Consider the R language built into the dataset mtcars. I n it, we observe that the field "am" indicates the type of transfer (automatic or manual). I t is a classification variable with values of 0 and 1. T he number of miles per gallon (mpg) of a car can also depend on the value of horsepower ("hp").
We looked at the effect of the value of "am" on regression between "mpg" and "hp". I t is done by using the aov() function and then using the anova() function to compare multiple regressions.
Create a data frame from the dataset mtcars that contains fields "mpg," "hp" and "am." H ere we take "mpg" as the response variable, "hp" as the predictor, and "am" as the classification variable.
input <- mtcars[,c("am","mpg","hp")] print(head(input))
When we execute the code above, it produces the following results -
am mpg hp Mazda RX4 1 21.0 110 Mazda RX4 Wag 1 21.0 110 Datsun 710 1 22.8 93 Hornet 4 Drive 0 21.4 110 Hornet Sportabout 0 18.7 175 Valiant 0 18.1 105
We create a regression model with "hp" as the predictor and "mpg" as the response variable, taking into account the interaction between "am" and "hp".
# Get the dataset. input <- mtcars # Create the regression model. result <- aov(mpg~hp*am,data = input) print(summary(result))
When we execute the code above, it produces the following results -
Df Sum Sq Mean Sq F value Pr(>F) hp 1 678.4 678.4 77.391 1.50e-09 *** am 1 202.2 202.2 23.072 4.75e-05 *** hp:am 1 0.0 0.0 0.001 0.981 Residuals 28 245.4 8.8 --- Signif. codes: 0 ‘***’ 0.001 ‘**’ 0.01 ‘*’ 0.05 ‘.’ 0.1 ‘ ’ 1
The results show that horsepower and transmission types have a significant effect on miles per gallon because in both cases the p-value is less than 0.05. H owever, the interaction between the two variables is not significant because the p-value is greater than 0.05.

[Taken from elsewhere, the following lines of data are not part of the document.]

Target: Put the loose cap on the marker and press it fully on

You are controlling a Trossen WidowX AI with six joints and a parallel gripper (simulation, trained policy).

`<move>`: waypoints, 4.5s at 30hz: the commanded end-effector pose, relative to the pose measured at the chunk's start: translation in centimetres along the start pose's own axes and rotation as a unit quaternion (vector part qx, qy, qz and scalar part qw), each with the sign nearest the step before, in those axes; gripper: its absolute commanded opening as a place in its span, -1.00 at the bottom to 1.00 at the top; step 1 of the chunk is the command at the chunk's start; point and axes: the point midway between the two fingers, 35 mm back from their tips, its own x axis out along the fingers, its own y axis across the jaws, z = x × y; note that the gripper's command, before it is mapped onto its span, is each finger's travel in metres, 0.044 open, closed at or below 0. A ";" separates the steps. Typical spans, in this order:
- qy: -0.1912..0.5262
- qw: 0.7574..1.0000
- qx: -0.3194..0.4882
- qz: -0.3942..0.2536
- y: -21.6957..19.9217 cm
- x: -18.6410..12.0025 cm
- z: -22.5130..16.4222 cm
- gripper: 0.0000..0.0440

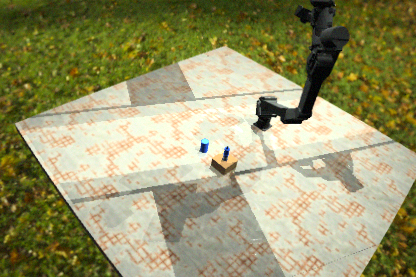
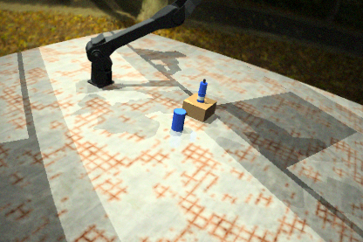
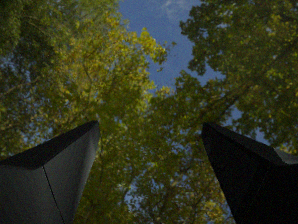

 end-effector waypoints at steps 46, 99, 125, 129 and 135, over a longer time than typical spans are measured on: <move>-0.291 0.947 0.115 0.077 10.2 3.1 9.2 0.37; -0.586 0.777 0.194 0.123 14.9 0.0 23.6 0.36; -0.710 0.664 0.192 0.136 14.6 -4.3 30.4 0.37; -0.727 0.645 0.188 0.138 14.5 -5.1 31.4 0.37; -0.752 0.618 0.182 0.141 14.2 -6.4 32.7 0.37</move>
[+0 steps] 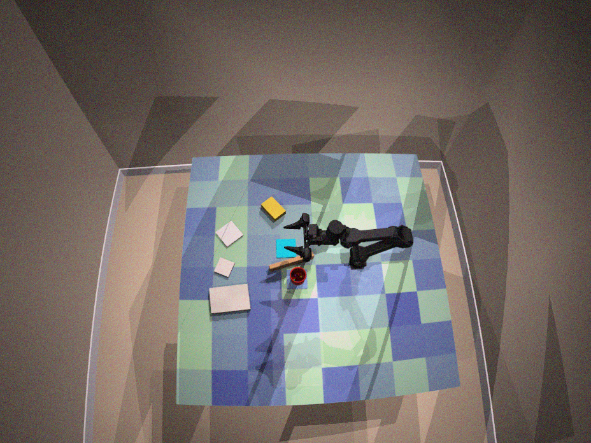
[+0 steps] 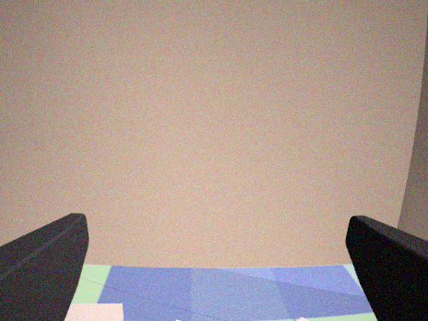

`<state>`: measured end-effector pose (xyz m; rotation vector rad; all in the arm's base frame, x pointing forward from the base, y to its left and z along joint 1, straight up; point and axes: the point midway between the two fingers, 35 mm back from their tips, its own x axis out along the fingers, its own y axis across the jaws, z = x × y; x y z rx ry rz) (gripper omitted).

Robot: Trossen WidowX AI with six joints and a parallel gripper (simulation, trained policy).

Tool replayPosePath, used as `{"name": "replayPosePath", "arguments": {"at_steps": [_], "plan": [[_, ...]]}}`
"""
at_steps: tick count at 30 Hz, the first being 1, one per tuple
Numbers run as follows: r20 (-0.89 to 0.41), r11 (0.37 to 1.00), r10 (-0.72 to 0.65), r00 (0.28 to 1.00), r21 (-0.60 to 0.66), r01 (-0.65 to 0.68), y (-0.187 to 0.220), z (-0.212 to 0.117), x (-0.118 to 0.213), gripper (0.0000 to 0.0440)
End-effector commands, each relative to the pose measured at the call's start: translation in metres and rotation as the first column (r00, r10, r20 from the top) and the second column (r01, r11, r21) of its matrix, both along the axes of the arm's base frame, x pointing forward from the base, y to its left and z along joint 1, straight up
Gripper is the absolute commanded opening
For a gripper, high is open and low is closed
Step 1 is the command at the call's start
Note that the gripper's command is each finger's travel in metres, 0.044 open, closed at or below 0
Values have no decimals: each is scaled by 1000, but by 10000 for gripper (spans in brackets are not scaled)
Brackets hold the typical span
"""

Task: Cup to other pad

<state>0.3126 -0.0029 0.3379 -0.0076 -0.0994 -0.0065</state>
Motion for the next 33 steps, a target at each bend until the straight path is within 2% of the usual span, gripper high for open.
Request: {"name": "replayPosePath", "arguments": {"at_steps": [1,12,15,18,25,33], "plan": [[-2,1000,1,1000,1,-1,0,0,0,374],[-67,1000,10,998,30,-8,3,-2,-1,85],[-95,999,12,995,47,-8,3,-4,0,28],[-124,997,20,992,70,-11,5,-5,1,37],[-184,990,45,982,138,-19,10,-4,4,137],[-260,976,77,963,219,-19,18,-4,8,140]]}}
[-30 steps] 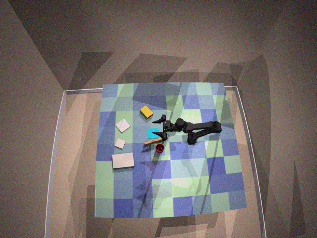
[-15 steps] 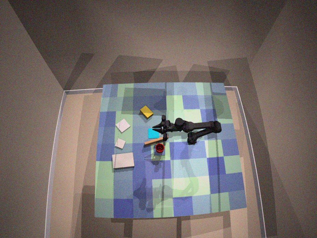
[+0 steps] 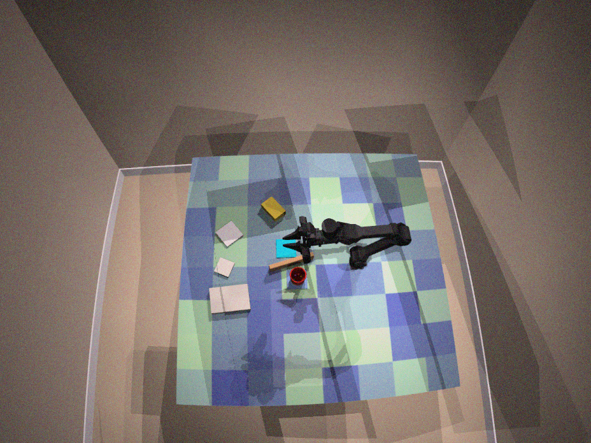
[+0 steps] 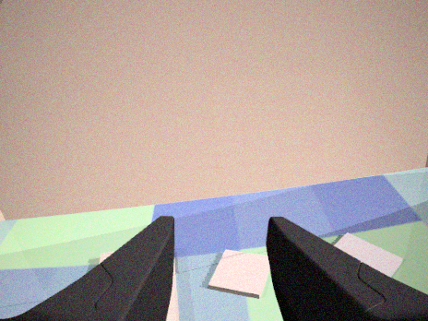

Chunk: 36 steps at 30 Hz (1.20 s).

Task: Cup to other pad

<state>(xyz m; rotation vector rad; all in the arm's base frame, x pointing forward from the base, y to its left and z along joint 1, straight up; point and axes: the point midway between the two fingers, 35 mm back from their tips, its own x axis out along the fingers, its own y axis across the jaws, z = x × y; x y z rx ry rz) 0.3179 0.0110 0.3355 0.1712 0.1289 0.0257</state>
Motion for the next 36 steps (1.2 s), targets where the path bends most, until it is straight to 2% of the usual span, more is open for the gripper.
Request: {"name": "replayPosePath", "arguments": {"at_steps": [1,19,36], "plan": [[-54,999,10,998,49,-8,5,-2,3,138],[-273,969,34,962,243,35,21,-10,11,128],[-494,903,51,868,393,171,39,-23,15,139]]}}
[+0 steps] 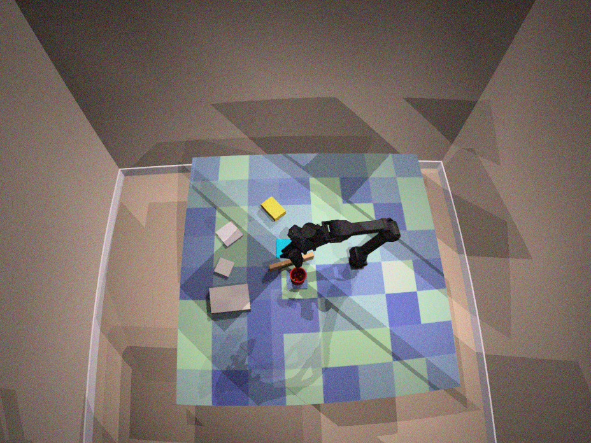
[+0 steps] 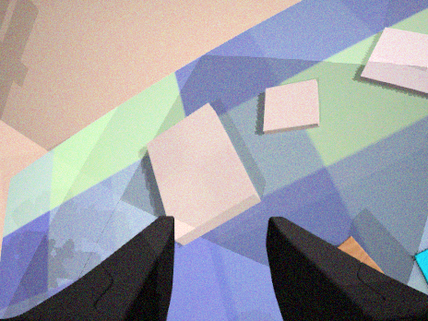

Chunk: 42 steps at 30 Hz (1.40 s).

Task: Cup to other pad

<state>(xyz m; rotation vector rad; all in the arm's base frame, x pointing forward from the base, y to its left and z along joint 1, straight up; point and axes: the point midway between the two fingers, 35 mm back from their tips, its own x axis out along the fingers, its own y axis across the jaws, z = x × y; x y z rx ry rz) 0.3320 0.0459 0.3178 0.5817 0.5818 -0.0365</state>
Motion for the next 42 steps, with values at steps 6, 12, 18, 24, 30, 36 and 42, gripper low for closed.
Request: {"name": "replayPosePath", "arguments": {"at_steps": [6,12,18,24,30,36,42], "plan": [[-157,994,-40,987,90,55,10,-12,1,137],[-255,987,-68,965,127,103,15,-20,-1,134],[-351,977,-96,932,147,156,19,-29,-3,128],[-441,966,-125,889,148,210,21,-39,-6,121],[-524,957,-156,837,129,259,21,-50,-10,116],[-598,950,-187,779,93,299,20,-63,-14,120],[-665,944,-215,715,47,328,17,-77,-20,127]]}}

# Get the dataset. input <- mtcars # Create the regression model. result <- aov(mpg~hp+am,data = input) print(summary(result))
When we execute the code above, it produces the following results -
Df Sum Sq Mean Sq F value Pr(>F) hp 1 678.4 678.4 80.15 7.63e-10 *** am 1 202.2 202.2 23.89 3.46e-05 *** Residuals 29 245.4 8.5 --- Signif. codes: 0 ‘***’ 0.001 ‘**’ 0.01 ‘*’ 0.05 ‘.’ 0.1 ‘ ’ 1
The results show that horsepower and transmission types have a significant effect on miles per gallon because in both cases the p-value is less than 0.05.
Now we can compare the two models to conclude whether the interaction of variables really matters. T o do this, we use the anova() function.
# Get the dataset. input <- mtcars # Create the regression models. result1 <- aov(mpg~hp*am,data = input) result2 <- aov(mpg~hp+am,data = input) # Compare the two models. print(anova(result1,result2))
When we execute the code above, it produces the following results -
Model 1: mpg ~ hp * am Model 2: mpg ~ hp + am Res.Df RSS Df Sum of Sq F Pr(>F) 1 28 245.43 2 29 245.44 -1 -0.0052515 6e-04 0.9806
Since the p-value is greater than 0.05, we conclude that the interaction between horsepower and propagation type is not significant. T herefore, in automotive and manual transmission modes, mileage per gallon will depend on the horsepower of the car in a similar manner.